== What the task requires ==
Quote the material exactly from the line that contains "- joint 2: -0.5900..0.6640" through its last line. Any pictures are to be left out.

== Recorded information ==
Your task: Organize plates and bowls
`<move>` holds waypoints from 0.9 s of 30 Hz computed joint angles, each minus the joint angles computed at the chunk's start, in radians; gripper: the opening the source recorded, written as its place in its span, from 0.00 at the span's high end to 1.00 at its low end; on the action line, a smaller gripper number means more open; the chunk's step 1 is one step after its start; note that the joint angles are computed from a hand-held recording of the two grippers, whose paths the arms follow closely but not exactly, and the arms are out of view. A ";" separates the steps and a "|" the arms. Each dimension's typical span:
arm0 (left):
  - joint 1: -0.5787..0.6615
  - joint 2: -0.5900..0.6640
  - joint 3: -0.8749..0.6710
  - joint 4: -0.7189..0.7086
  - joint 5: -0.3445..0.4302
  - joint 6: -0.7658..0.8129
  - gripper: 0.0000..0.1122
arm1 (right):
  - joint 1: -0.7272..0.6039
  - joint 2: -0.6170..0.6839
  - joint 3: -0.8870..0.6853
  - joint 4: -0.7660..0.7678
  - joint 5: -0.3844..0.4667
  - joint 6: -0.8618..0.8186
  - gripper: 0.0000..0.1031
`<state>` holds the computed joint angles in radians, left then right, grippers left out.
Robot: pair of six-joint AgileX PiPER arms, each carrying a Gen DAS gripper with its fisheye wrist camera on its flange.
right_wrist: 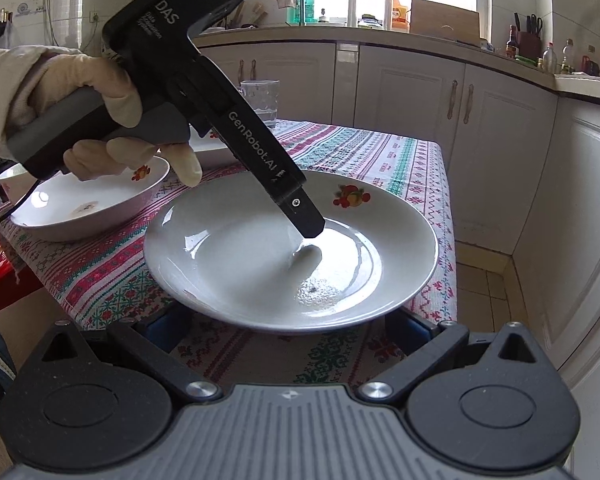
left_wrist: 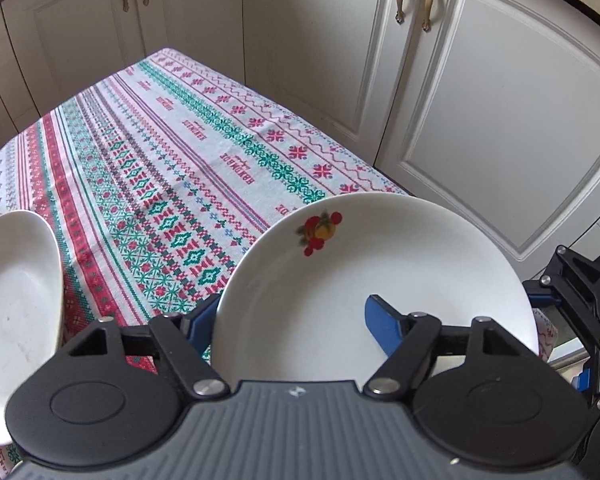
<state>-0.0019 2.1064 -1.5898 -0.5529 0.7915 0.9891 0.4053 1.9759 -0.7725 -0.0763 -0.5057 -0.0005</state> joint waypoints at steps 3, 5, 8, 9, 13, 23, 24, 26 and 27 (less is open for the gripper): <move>0.005 0.040 -0.072 0.020 0.070 -0.039 0.34 | -0.006 -0.003 0.001 -0.025 0.001 0.014 0.00; 0.005 0.052 -0.096 0.026 0.091 -0.044 0.34 | -0.008 -0.005 -0.003 -0.035 0.010 0.021 0.00; 0.009 0.055 -0.103 0.021 0.105 -0.040 0.34 | -0.005 -0.008 -0.014 -0.035 0.033 0.023 0.00; 0.011 0.056 -0.105 0.018 0.109 -0.036 0.34 | -0.005 -0.009 -0.020 -0.035 0.045 0.024 0.00; 0.016 0.054 -0.108 0.013 0.121 -0.034 0.34 | -0.002 -0.012 -0.044 -0.033 0.092 0.026 0.00; 0.037 0.047 -0.129 -0.018 0.139 -0.017 0.34 | -0.007 -0.017 -0.124 -0.083 0.214 0.059 0.00; 0.038 0.051 -0.139 -0.020 0.142 -0.019 0.34 | -0.009 -0.015 -0.135 -0.092 0.226 0.062 0.00; 0.040 0.061 -0.163 -0.022 0.150 -0.027 0.34 | -0.011 -0.007 -0.167 -0.113 0.259 0.075 0.00; 0.041 0.067 -0.176 -0.025 0.154 -0.028 0.34 | -0.014 -0.004 -0.181 -0.132 0.273 0.088 0.00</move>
<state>0.0388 2.1729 -1.7655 -0.5780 0.9453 0.9614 0.3913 1.9717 -0.9535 -0.2080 -0.2326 0.0876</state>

== Response area ==
  - joint 2: -0.5900..0.6640
  - joint 3: -0.8749..0.6710
  - joint 4: -0.7189..0.7086
  - joint 5: -0.3445..0.4302
  - joint 6: -0.7658..0.8129
  - gripper: 0.0000..0.1122
arm1 (right):
  - joint 1: -0.7272..0.6039
  - joint 2: -0.6170..0.6839
  - joint 3: -0.8870..0.6853
  - joint 4: -0.7660..0.7678
  - joint 5: -0.3844..0.4667
  - joint 6: -0.8618..0.8186
  - gripper: 0.0000..0.1031
`<state>` holds the computed joint angles in radians, left then right, grippers left out.
Robot: pair of six-joint AgileX PiPER arms, each carrying a Gen DAS gripper with its fisheye wrist camera on its flange.
right_wrist: 
left_wrist: 
<state>-0.0019 2.1064 -1.5898 -0.5529 0.7915 0.9891 0.4053 1.9759 -0.7725 -0.0763 -0.5057 -0.0005</state> joint waypoints at steps 3, 5, 8, 9, 13, 23, 24, 26 and 27 (less is open for the gripper): <move>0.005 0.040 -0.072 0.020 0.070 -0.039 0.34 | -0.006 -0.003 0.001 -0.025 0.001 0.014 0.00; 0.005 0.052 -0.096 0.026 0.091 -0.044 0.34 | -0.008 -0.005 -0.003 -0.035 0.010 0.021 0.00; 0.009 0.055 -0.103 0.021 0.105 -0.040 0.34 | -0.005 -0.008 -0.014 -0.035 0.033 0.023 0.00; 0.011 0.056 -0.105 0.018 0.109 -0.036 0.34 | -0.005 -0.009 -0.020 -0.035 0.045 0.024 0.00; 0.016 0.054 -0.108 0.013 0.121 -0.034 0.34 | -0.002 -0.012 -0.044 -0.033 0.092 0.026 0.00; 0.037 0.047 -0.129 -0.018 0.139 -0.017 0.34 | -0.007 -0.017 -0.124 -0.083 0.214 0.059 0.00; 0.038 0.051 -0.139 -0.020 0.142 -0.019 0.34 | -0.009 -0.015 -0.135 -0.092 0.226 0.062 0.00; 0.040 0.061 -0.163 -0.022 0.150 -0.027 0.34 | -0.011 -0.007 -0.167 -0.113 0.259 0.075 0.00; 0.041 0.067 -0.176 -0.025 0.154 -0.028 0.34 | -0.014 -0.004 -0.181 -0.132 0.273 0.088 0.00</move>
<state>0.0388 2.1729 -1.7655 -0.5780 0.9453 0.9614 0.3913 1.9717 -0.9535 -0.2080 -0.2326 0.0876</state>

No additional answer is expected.